Institutional investors are concerned about risk going into 2016, but they still see a bright year ahead for equities, said a new survey from Natixis Global Asset Management.
Of the 660 global institutional investors surveyed online in October, 46% said their primary investment goal for 2016 is to “achieve the highest possible risk-adjusted return,” followed by 42% saying their primary goal is “managing volatility in investment returns.” More than one answer was accepted.
Despite their concern over risk, 48% of respondents said they plan to increase their allocations to equities, with 37% planning to maintain their allocation and 14% planning to decrease their allocations. Numbers don't total 100% due to rounding.
It is a different story with bonds, with 42% responding they will maintain their allocation to fixed income, 42% decreasing their allocations, and only 16% planning to increase their allocation.
David Lafferty, chief market strategist at Natixis Global Asset Management, said in a telephone interview it is interesting to see more interest in equities despite mitigating risk being such an important goal for investors.
Based on that, Mr. Lafferty said “the excitement for equities is really just trying to mitigate their bond risk.

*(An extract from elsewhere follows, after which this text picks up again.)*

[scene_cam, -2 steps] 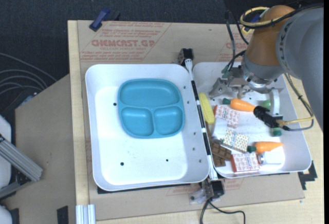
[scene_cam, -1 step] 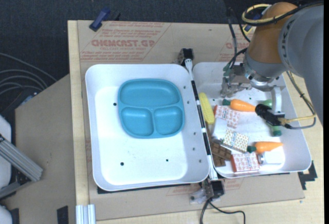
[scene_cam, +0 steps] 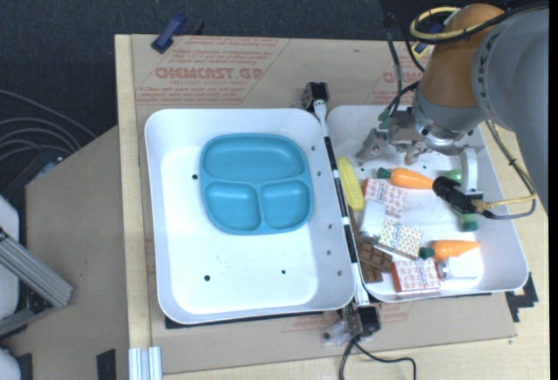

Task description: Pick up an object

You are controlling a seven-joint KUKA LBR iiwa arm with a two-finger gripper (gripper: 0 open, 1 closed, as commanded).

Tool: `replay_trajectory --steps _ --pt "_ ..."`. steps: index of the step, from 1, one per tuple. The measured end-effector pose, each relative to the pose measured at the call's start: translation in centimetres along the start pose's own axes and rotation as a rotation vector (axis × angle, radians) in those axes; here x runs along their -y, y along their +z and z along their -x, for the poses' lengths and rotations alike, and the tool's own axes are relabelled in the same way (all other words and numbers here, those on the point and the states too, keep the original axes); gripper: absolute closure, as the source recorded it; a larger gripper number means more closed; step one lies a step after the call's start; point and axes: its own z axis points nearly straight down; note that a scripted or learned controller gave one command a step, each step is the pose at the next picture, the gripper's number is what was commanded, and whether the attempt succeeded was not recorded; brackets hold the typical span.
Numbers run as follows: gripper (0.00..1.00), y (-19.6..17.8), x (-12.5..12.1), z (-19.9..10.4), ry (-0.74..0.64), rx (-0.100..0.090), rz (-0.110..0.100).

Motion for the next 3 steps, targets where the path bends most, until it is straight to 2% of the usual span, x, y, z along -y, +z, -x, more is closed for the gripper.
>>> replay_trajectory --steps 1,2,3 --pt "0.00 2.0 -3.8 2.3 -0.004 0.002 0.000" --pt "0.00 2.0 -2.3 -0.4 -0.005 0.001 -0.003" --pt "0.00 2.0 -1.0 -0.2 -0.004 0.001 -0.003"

They don't find fixed income very attractive, and that's sort of driving the interest in equity allocations.”
“I think that's a further indication that their head tells them to manage volatility, but their heart tells them to find equity exposure because that's the only place to find returns,” Mr. Lafferty added.
Regarding fixed income, 84% of respondents said they are concerned about the low-yield environment.

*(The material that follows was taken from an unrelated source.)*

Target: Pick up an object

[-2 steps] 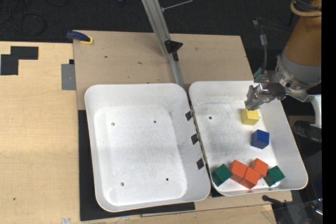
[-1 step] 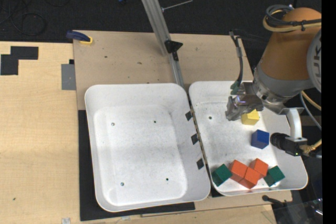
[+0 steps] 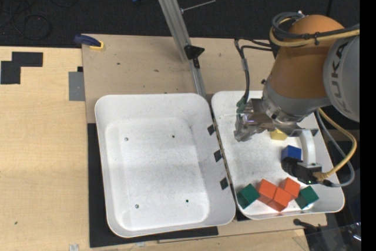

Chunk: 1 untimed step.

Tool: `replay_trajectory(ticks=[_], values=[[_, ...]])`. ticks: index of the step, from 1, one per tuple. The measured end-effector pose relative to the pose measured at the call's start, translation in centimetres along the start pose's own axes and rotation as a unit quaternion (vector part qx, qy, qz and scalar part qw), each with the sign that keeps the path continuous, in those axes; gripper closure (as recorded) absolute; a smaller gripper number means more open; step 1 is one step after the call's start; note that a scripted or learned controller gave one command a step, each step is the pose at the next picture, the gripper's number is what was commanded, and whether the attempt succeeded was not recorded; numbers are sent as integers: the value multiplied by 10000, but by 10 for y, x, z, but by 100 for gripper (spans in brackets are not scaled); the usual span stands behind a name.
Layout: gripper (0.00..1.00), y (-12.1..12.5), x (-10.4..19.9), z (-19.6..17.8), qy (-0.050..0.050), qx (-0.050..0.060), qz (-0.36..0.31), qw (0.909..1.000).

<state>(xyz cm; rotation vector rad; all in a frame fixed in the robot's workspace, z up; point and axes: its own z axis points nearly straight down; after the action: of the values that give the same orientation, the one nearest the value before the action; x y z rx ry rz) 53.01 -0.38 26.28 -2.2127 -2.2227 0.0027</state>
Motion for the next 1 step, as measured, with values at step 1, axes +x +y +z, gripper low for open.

When rates rise, 65% of respondents said they plan to move to shorter-duration bonds from longer durations, while 49% said they plan to reduce their exposure to bonds, and 47% said they will increase their use of alternative strategies. Other plans when rates rise were to integrate more absolute-return strategies (32%) and diversify more geographically (30%).
In alternatives, 50% of respondents said they plan to increase their allocation to private equity, while 37% said they would maintain the current allocation and 12% would decrease it. Numbers don't total 100% due to rounding. Forty-six percent of respondents said they would increase their private debt allocation, and 47% said they would maintain their current allocation, while only 7% said they would decrease it.
Forty-one percent of respondents said they would increase their hedge fund allocation, while 45% said they would maintain the current one, and 14% plan to decrease it.